INSTRUCTIONS TO FOLLOW:
Write out the listing below from the line containing "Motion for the" to its last line, unaltered, ends included.

DATA SEGMENT:
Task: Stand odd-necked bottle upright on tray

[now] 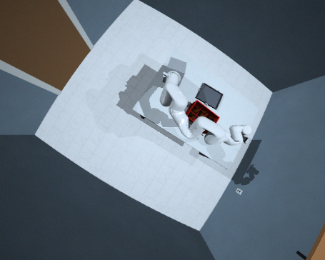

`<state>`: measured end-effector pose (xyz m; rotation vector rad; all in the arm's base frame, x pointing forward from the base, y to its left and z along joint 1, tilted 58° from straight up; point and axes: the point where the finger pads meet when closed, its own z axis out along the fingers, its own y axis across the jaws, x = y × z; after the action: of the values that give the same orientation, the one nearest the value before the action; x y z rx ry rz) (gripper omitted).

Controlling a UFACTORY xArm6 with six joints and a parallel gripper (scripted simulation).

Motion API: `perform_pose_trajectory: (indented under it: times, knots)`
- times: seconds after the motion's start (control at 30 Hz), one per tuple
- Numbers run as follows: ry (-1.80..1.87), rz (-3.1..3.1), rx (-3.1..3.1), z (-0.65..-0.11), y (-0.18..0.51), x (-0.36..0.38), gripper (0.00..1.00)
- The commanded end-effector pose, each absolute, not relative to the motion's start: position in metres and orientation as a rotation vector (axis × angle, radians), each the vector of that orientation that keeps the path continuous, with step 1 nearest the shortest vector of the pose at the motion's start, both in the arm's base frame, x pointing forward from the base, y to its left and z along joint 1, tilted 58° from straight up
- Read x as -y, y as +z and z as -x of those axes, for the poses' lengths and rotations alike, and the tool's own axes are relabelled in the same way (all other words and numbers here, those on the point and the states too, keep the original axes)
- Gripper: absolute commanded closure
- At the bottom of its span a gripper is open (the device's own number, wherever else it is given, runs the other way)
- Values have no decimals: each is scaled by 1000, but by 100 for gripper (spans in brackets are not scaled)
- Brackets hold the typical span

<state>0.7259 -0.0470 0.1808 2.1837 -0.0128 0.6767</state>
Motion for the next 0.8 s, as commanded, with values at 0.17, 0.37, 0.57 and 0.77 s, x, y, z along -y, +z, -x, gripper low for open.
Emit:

RESPONSE TO THIS TASK:
Motion for the next 0.8 s, as commanded, with values at 0.17, 0.37, 0.57 and 0.77 s, x, y, z along -y, +z, -x, gripper low for open.
Emit:

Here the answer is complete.